On the human aspect of handling various challenges faced by business, I believe that having a Crisis Management team is crucial. The team should consist of representatives from key departments or groups and meet frequently to discuss and prioritise problems. This is a ‘Hot planning’ group, consisting of leaders who think out of the box, that can react and find solutions to business problems as they emerge without tying up the whole management team. 

In these fast-changing times, what new skills should leaders/management acquire to steer their companies toward excellence?

Leaders should possess strong leadership skills premised on leading rather than instructing. Like the saying goes - A leader is one who knows the way, goes the way and shows the way. 

In this day and age, a leader must also be ready to embrace new technology and methods, and be prepared to move out from his or her “comfort zone”. With such rapid changes in the world, leaders who are resistant to change will only lose out. Be receptive, open to changes and along the way, accept constructive criticism and work on areas that are lacking. Indeed, learning is a lifelong journey.

As we all know, the pandemic has disrupted and challenged us in many ways. Our people have been placed under unprecedented stresses, affecting their emotions and mental health. With this, leaders have faced imperatives to be empathetic in their roles. Empathy is a valued leadership trait and leaders from Grant Thornton’s 2021 International Business Report (IBR) cited it among the most important leadership traits. 

As an empathetic leader, be aware of how your people are feeling as a result of the unprecedented changes, what they are going through and actively support them. When we understand and take care of our people, it benefits the company as a whole - talents are retained, team performance and productivity increases. 

What do you think are the skills and values that will be relevant to future audit, accounting and finance professionals?

Most definitely Information Technology skills. Artificial Intelligence is already being used in audit and also prediction technology. This is definitely the way forward for the future of audit. Many times when we conduct an audit, we are only auditing that company but we forget to look at the other factors affecting the business. In essence, we are auditing the tree while being ignorant of the jungle surrounding it. With artificial intelligence, we are able to observe the big picture which enhances the quality of our advice to our clients.

The possibilities and complexities brought on by the internet of things (IoT), cloud computing and big data, only served to excite the future of audit. But technology cannot replace professional judgement and scepticism in the audit reporting process. 

While we need to leverage technology more, there’s always going to be a human component in audit. Technology will allow us to extract specific at-risk transactions which we can then check in greater detail.

The fintech industry emerged in recent decades. What aspects of finance and accounting do you think will digitally evolve in the near future?

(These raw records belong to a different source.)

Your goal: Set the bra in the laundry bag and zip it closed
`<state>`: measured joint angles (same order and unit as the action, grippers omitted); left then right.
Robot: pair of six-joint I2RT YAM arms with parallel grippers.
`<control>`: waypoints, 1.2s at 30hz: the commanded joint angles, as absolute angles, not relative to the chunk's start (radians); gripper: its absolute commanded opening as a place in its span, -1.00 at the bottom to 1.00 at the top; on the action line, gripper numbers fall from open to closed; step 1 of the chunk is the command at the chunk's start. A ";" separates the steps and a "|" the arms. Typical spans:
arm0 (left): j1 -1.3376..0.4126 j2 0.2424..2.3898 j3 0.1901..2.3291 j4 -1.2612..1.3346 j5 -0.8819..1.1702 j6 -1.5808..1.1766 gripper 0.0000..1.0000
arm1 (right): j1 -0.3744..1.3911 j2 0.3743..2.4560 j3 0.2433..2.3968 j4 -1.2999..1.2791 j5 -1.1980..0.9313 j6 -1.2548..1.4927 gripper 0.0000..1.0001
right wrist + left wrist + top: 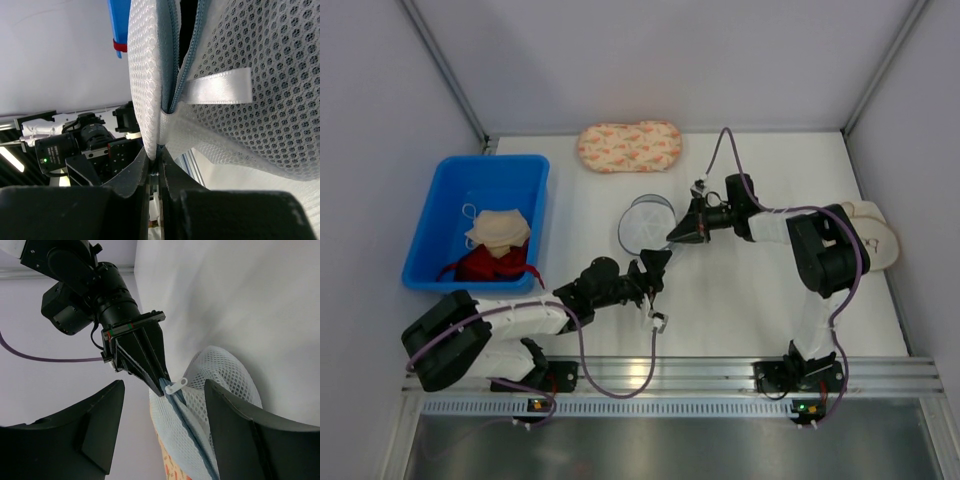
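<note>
The laundry bag point(647, 222) is a round white mesh bag at the table's middle, tipped up on its edge. My right gripper point(680, 236) is shut on the bag's seam at the end of its grey zip point(172, 75), right beside the white pull tab point(176, 386). The zip stands partly open. A dark patch point(187, 20) shows in the gap, and I cannot tell what it is. The bra I cannot make out. My left gripper point(165, 425) is open, its fingers either side of the zipped edge point(187, 430) and apart from it, just below the bag in the top view.
A blue bin point(440, 200) at the left holds beige and red cloth. A peach patterned pouch point(630, 147) lies at the back. A beige round-cupped bra point(875, 235) lies at the right edge beside the right arm. A small white clip point(658, 321) lies near the front rail.
</note>
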<state>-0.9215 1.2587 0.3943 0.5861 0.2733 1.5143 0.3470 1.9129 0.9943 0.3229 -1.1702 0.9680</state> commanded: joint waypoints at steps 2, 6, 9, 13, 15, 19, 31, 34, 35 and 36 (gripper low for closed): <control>-0.908 1.287 0.385 0.710 0.325 1.589 0.40 | 0.371 1.896 0.985 0.390 -1.186 0.988 -0.99; -0.907 1.310 0.394 0.710 0.327 1.614 0.37 | 0.379 1.894 0.982 0.394 -1.189 0.989 -1.00; -0.905 1.333 0.406 0.710 0.321 1.627 0.31 | 0.383 1.888 0.974 0.396 -1.187 0.992 -1.00; -0.900 1.384 0.442 0.695 0.287 1.649 0.19 | 0.387 1.888 0.968 0.397 -1.187 0.997 -1.00; -0.891 1.422 0.448 0.716 0.269 1.657 0.15 | 0.388 1.888 0.968 0.397 -1.186 0.999 -1.00; -0.877 1.437 0.465 0.730 0.262 1.651 0.11 | 0.390 1.885 0.965 0.394 -1.184 0.997 -1.00; -0.876 1.428 0.488 0.732 0.276 1.658 -0.10 | 0.396 1.888 0.960 0.385 -1.169 0.985 -1.00; -0.876 1.422 0.491 0.730 0.287 1.657 -0.10 | 0.396 1.888 0.963 0.374 -1.166 0.979 -1.00; -0.876 1.422 0.491 0.730 0.291 1.658 -0.10 | 0.396 1.888 0.965 0.370 -1.164 0.976 -1.00; -0.876 1.420 0.489 0.730 0.294 1.658 -0.10 | 0.396 1.890 0.965 0.370 -1.163 0.973 -1.00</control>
<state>-0.8783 1.4380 0.4519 0.6621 0.2504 1.6451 0.3717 1.9129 0.9684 0.3557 -1.1709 0.9958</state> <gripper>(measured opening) 0.451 0.072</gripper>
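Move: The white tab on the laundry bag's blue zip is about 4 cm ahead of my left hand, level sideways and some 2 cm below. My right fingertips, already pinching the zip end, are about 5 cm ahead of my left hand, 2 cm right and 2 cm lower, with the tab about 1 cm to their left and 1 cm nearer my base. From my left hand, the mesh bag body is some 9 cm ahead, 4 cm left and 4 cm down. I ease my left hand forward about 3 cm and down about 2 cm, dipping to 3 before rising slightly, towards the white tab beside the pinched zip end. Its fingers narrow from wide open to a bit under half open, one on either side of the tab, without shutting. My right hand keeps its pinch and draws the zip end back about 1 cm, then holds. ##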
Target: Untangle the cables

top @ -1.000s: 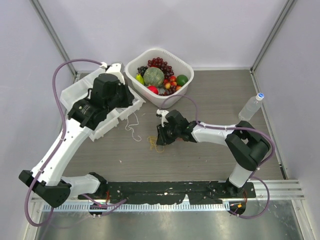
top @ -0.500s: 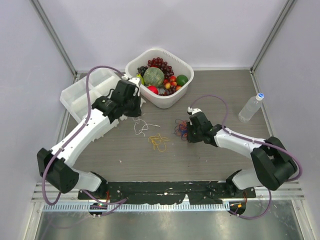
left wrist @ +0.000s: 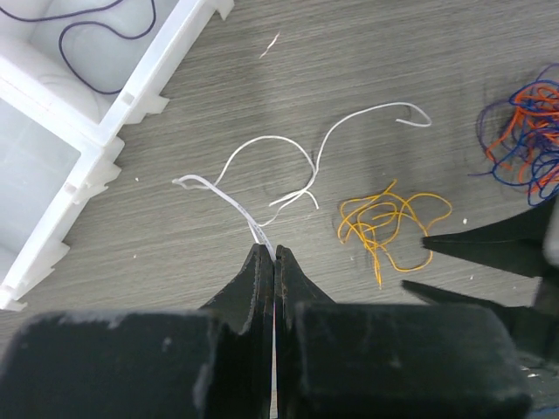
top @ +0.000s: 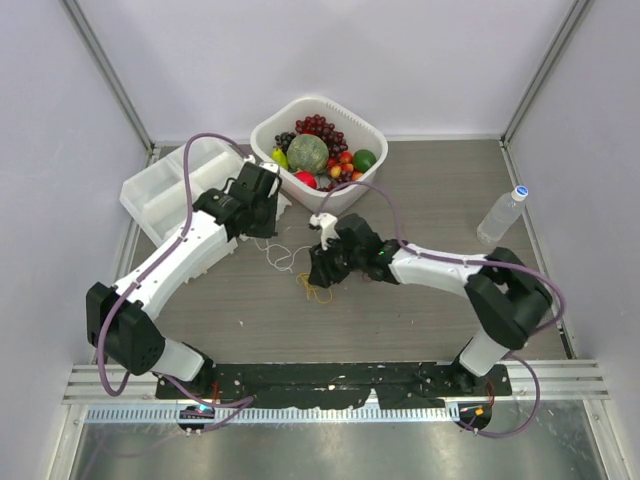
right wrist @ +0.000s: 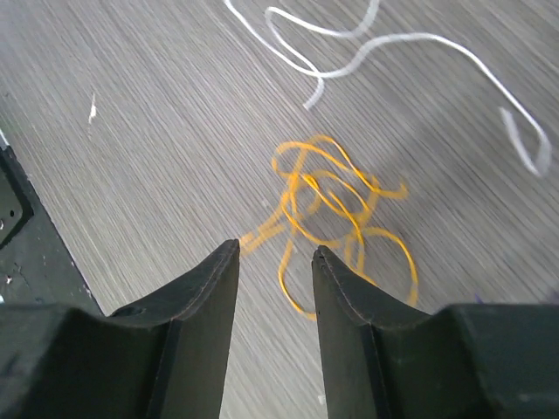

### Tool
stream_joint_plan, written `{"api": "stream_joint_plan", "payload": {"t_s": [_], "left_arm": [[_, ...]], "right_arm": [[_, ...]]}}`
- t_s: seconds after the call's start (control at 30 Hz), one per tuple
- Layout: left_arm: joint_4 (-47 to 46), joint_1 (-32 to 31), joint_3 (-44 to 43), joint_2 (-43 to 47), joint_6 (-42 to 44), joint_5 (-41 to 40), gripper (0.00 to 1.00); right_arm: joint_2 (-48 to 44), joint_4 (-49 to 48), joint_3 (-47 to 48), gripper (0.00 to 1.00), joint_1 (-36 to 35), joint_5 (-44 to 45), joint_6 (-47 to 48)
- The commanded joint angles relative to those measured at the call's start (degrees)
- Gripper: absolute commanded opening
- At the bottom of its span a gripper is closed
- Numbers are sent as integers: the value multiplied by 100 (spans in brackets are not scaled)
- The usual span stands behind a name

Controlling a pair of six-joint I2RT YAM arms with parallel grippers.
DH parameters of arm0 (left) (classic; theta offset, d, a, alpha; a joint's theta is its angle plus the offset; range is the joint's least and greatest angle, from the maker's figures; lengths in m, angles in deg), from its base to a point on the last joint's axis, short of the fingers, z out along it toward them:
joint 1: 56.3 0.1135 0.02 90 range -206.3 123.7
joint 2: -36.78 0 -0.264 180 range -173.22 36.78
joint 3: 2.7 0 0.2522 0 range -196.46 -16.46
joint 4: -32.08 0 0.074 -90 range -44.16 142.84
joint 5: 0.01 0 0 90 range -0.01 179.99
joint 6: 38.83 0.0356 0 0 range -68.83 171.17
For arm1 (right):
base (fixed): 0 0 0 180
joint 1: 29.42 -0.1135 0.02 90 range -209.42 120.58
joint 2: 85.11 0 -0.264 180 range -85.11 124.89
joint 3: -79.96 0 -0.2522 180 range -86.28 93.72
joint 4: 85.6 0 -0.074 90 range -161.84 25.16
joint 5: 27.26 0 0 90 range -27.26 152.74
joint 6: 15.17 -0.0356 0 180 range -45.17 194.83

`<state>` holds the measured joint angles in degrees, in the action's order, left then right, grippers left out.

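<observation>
My left gripper [left wrist: 266, 251] is shut on one end of a white cable [left wrist: 262, 144], which trails in loops over the grey table. A yellow cable [left wrist: 389, 218] lies as a small tangle to its right. My right gripper [right wrist: 275, 253] is open, its fingers just above the near edge of the yellow cable [right wrist: 341, 209]. An orange-and-blue cable tangle [left wrist: 524, 140] lies further right. A dark purple cable [left wrist: 96, 35] rests in the white tray [left wrist: 87, 131]. From above, the left gripper [top: 264, 228] and right gripper [top: 318, 272] flank the white cable [top: 285, 258] and yellow cable [top: 318, 292].
A white bowl [top: 320, 100] full of fruit stands at the back centre. The white compartment tray [top: 150, 190] sits back left under the left arm. A water bottle [top: 500, 215] stands at the right. A black rail [top: 330, 380] runs along the near edge.
My right gripper has swung left from the orange-and-blue tangle to over the yellow cable, and its jaws have spread wider. The left gripper has stayed shut on the white cable.
</observation>
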<state>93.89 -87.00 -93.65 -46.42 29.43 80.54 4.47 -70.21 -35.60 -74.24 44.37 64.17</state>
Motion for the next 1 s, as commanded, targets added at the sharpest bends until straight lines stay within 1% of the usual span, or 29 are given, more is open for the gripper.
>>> {"api": "stream_joint_plan", "payload": {"t_s": [0.0, 0.07, 0.13, 0.2, 0.33, 0.43, 0.53, 0.6, 0.7, 0.73, 0.8, 0.87, 0.9, 0.93, 0.97], "left_arm": [[-129, 151, 256, 251, 73, -4, 0], [-199, 222, 414, 304, 73, 119, 0], [-296, 292, 581, 339, 82, 303, 0], [-436, 319, 731, 348, 99, 496, 0], [-700, 336, 890, 304, 178, 821, 0], [-832, 336, 907, 120, 205, 1182, 0], [-815, 336, 794, -230, 214, 1419, 0], [-780, 336, 688, -477, 222, 1525, 0], [-859, 328, 565, -899, 310, 1788, 0], [-876, 328, 521, -1004, 328, 1859, 1], [-946, 328, 442, -1233, 337, 1964, 4], [-1026, 328, 363, -1418, 363, 2079, 12], [-1026, 336, 328, -1479, 363, 2088, 17], [-1000, 328, 318, -1515, 346, 2027, 28], [-1008, 328, 336, -1524, 319, 1965, 32]], "right_arm": [[690, -645, 627, 45, -308, -282, 64], [954, -813, 768, 44, -317, -159, 2], [1200, -612, 961, 43, -317, 332, -103], [1290, -322, 1006, 42, -308, 1261, -147], [1009, -233, 558, 42, -203, 2231, -147], [641, -224, -3, 42, -36, 2478, -209], [272, -198, -539, 42, 174, 2943, -349], [-45, 65, -829, 42, 385, 3145, -419], [-650, 162, -1138, 42, 640, 3068, -534], [-774, 119, -1269, 42, 711, 2885, -534], [-1248, 83, -1393, 42, 711, 2725, -560], [-1486, 40, -1429, 42, 703, 2576, -604], [-1557, 31, -1429, 42, 711, 2532, -604], [-1627, 39, -1394, 42, 711, 2523, -622], [-1663, 65, -1368, 42, 711, 2549, -631]]}}
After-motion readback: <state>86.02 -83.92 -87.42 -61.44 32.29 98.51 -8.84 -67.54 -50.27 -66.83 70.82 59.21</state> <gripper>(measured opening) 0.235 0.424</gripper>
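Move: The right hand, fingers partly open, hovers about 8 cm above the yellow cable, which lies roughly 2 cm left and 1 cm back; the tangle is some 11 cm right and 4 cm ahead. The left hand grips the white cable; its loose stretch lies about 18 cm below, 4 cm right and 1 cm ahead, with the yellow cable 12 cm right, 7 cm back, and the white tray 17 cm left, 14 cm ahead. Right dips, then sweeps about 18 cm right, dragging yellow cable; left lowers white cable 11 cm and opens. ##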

I see all aspects of traditional finance and accounting transactions/reporting to evolve. New sets of internal controls will be set up and new operating systems will be in place. A lot of the conventional and traditional way of processing will be phased out as we can see with the various banking transactions where customers are being encouraged to engage in e-banking.

How is financial technology impacting the delivery of regulatory requirements? Has it helped companies comply more easily or is it more burdensome?

It is seen as burdensome initially but eventually it will just be part of the system. This also would depend on what information regulators are asking for and how often they make new requests.